WHAT IS NEEDED. In your copy, leave out the pictures and reproduce the listing below exactly.

INFORMATION PROVIDED.
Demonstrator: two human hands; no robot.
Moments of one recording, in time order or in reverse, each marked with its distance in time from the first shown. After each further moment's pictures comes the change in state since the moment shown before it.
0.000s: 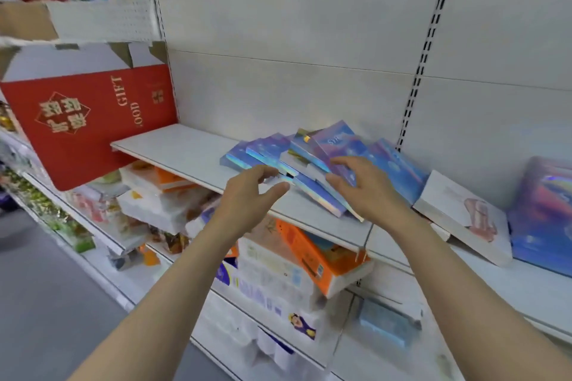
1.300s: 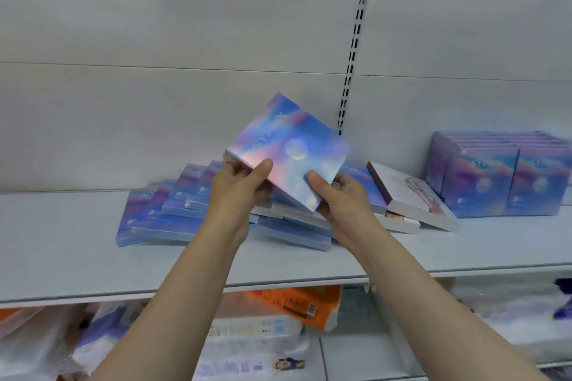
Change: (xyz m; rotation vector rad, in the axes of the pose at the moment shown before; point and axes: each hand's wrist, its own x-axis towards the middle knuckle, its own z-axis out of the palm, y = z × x) left_hand 0.183 -0.024 0.045 -1.156 -0.415 -0.232; right_hand 0.080 -0.006 0.068 0.963 0.638 0.565
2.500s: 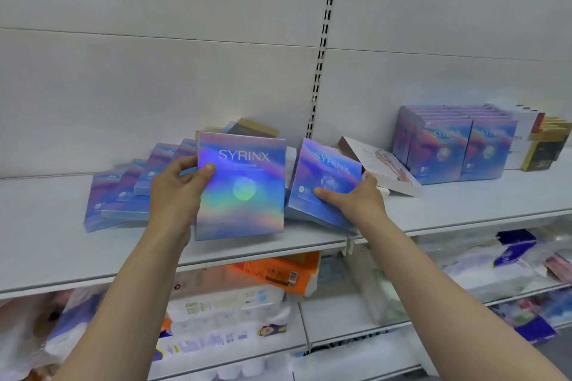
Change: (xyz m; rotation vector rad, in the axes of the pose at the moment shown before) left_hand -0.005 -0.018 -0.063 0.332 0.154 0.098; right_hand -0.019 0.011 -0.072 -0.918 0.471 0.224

EXERCISE RESULT.
Demonstrator: two human hands; no robot.
Moments of one recording, in time order or in reverse, each marked with its distance in time from the first shown. After each further moment's pictures comes the change in state since the moment shown before it.
0.000s: 
1.300s: 
Change: (xyz m; rotation vector rad, in the axes of the pose at the moment shown before; point and axes: each hand's wrist, its own x-axis towards the middle knuckle, its own z-axis out of the palm, y = z × x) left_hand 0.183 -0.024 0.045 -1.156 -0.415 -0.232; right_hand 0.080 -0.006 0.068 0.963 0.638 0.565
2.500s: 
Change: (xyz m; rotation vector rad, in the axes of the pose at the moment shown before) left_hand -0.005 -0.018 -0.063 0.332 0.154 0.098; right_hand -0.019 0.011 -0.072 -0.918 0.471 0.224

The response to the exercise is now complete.